▶ [Work to complete] Go through the records below and return each line that has "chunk" in it.

--

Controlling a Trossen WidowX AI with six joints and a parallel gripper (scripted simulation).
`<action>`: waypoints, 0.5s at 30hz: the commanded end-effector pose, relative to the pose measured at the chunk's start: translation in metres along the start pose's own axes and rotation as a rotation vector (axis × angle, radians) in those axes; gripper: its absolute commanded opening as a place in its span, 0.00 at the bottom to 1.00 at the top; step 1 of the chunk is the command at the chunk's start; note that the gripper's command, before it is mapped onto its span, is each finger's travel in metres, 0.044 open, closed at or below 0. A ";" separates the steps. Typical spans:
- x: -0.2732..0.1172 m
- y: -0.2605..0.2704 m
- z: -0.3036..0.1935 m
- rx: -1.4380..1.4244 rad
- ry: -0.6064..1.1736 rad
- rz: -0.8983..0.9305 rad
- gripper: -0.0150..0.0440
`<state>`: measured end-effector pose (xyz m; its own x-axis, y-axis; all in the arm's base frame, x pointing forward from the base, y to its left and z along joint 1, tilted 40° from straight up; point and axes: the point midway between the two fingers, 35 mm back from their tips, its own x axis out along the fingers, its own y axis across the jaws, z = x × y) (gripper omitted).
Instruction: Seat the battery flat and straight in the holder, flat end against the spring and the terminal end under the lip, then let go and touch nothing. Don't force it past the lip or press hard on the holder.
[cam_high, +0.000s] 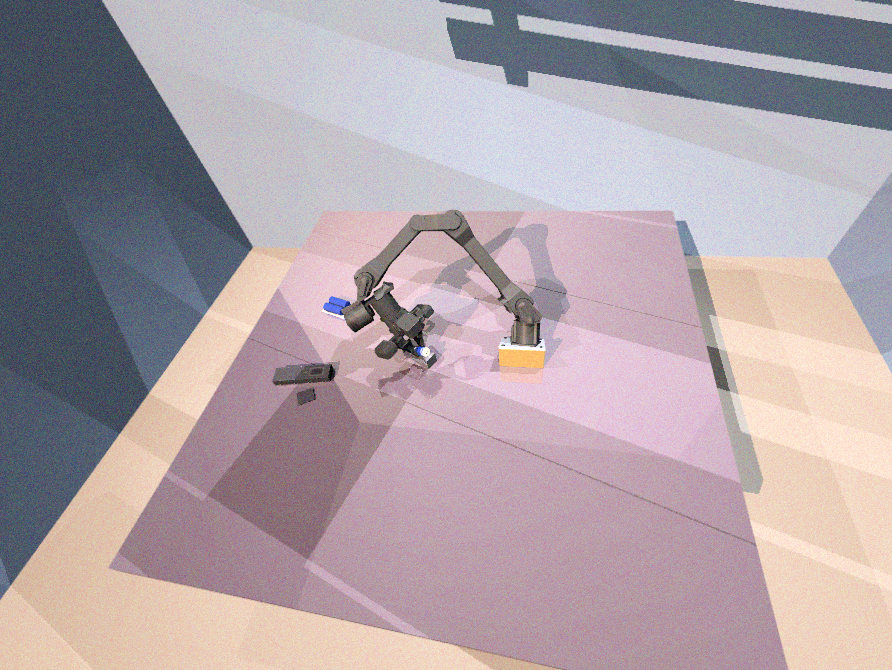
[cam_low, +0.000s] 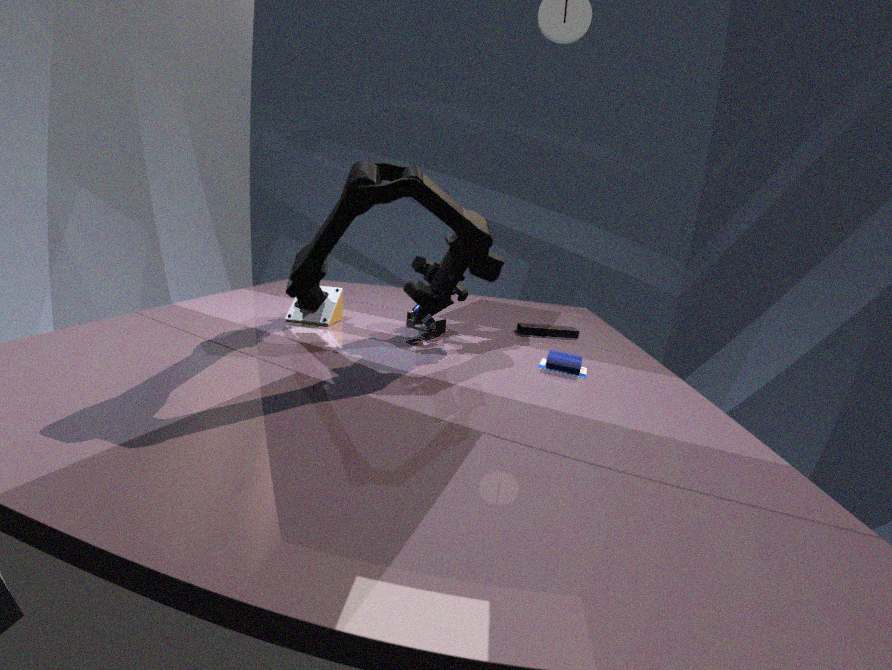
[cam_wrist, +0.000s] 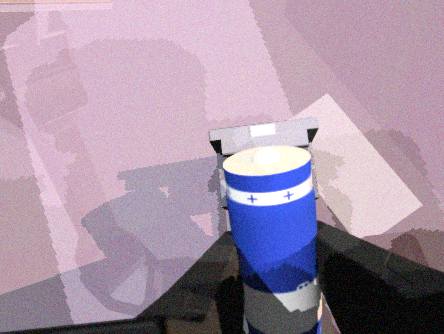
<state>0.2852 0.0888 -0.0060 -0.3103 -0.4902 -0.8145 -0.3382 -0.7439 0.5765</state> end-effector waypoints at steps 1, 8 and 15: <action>-0.003 0.000 -0.007 0.008 0.019 -0.004 0.40; -0.004 0.000 -0.009 0.008 0.021 -0.001 0.40; -0.005 0.000 -0.010 0.008 0.022 0.001 0.40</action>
<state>0.2885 0.0883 -0.0047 -0.3091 -0.4962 -0.8113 -0.3368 -0.7407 0.5813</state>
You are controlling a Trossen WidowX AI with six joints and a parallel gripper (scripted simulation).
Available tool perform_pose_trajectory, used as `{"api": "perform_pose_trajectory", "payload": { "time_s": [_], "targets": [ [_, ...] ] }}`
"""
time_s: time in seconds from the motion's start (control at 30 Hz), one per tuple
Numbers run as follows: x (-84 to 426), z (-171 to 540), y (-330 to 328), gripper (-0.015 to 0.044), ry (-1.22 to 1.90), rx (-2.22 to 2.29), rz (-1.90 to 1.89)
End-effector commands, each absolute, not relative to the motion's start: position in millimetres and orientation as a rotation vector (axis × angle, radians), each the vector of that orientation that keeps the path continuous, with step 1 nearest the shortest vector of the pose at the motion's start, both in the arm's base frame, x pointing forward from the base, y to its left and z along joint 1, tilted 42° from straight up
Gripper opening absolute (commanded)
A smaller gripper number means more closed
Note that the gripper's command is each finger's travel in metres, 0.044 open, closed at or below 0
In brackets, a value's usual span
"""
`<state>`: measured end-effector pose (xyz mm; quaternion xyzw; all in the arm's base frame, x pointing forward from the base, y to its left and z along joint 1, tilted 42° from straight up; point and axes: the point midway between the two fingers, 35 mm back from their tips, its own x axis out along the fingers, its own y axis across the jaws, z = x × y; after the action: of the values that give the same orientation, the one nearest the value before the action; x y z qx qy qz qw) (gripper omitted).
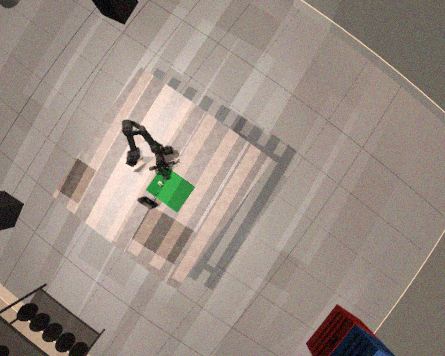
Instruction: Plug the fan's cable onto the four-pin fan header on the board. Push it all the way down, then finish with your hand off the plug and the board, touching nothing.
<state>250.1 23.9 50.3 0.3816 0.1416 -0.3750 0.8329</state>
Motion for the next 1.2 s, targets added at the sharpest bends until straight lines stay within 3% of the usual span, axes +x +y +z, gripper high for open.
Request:
{"api": "perform_pose_trajectory", "payload": {
  "time_s": [0.0, 1.17],
  "targets": [
    [251.9, 48.4, 27.6, 0.0, 0.293, 0.816, -0.792],
    [252.0, 40.3, 31.6, 0.0, 0.301, 0.808, -0.795]
  ]
}}
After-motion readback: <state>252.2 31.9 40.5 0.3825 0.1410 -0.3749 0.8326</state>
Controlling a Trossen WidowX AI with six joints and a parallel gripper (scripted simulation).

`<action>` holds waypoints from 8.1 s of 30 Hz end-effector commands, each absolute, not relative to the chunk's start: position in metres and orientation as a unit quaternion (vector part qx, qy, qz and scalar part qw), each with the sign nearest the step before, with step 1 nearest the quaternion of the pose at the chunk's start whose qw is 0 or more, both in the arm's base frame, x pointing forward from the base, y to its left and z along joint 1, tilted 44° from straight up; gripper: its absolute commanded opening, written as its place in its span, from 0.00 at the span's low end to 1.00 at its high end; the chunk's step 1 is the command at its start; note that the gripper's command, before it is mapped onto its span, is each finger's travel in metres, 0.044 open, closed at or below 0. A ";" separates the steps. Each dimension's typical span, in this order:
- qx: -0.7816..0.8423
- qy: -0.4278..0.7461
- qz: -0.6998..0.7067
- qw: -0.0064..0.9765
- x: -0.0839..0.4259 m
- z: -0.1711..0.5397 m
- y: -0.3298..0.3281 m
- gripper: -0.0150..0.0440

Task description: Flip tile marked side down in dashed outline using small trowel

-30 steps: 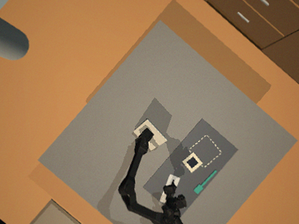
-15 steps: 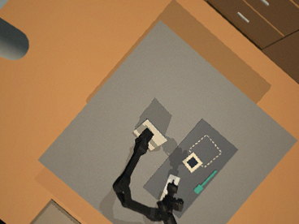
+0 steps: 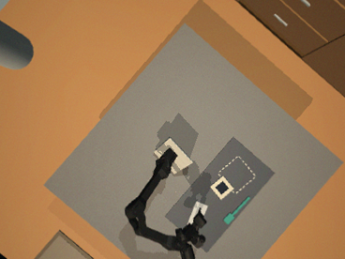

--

▶ [Solution to this problem]
`<action>`: waypoints, 0.5s at 30hz: the commanded end-effector pose, relative to the pose measured at the chunk's start: translation in metres along the start pose's own axes and rotation as a rotation vector (axis × angle, radians) in those axes; gripper: its absolute commanded opening as a place in its span, 0.00 at the bottom to 1.00 at the top; step 1 of the chunk is the command at the chunk's start; note that the gripper's command, before it is mapped onto its span, is each finger's travel in metres, 0.044 open, closed at or below 0. A ";" separates the steps. Typical spans:
`<action>` holds waypoints from 8.1 s of 30 Hz end-effector commands, each absolute, not relative to the chunk's start: position in metres and orientation as a unit quaternion (vector part qx, qy, qz and scalar part qw), each with the sign nearest the step before, with step 1 nearest the quaternion of the pose at the chunk's start whose qw is 0 or more, both in the arm's base frame, x pointing forward from the base, y to its left and z along joint 1, tilted 44° from straight up; gripper: its absolute commanded opening, written as its place in its span, from 0.00 at the span's low end to 1.00 at its high end; the chunk's step 1 is the command at its start; note that the gripper's command, before it is mapped onto its span, is each finger's travel in metres, 0.044 open, closed at or below 0. A ";" separates the steps. Each dimension's typical span, in this order:

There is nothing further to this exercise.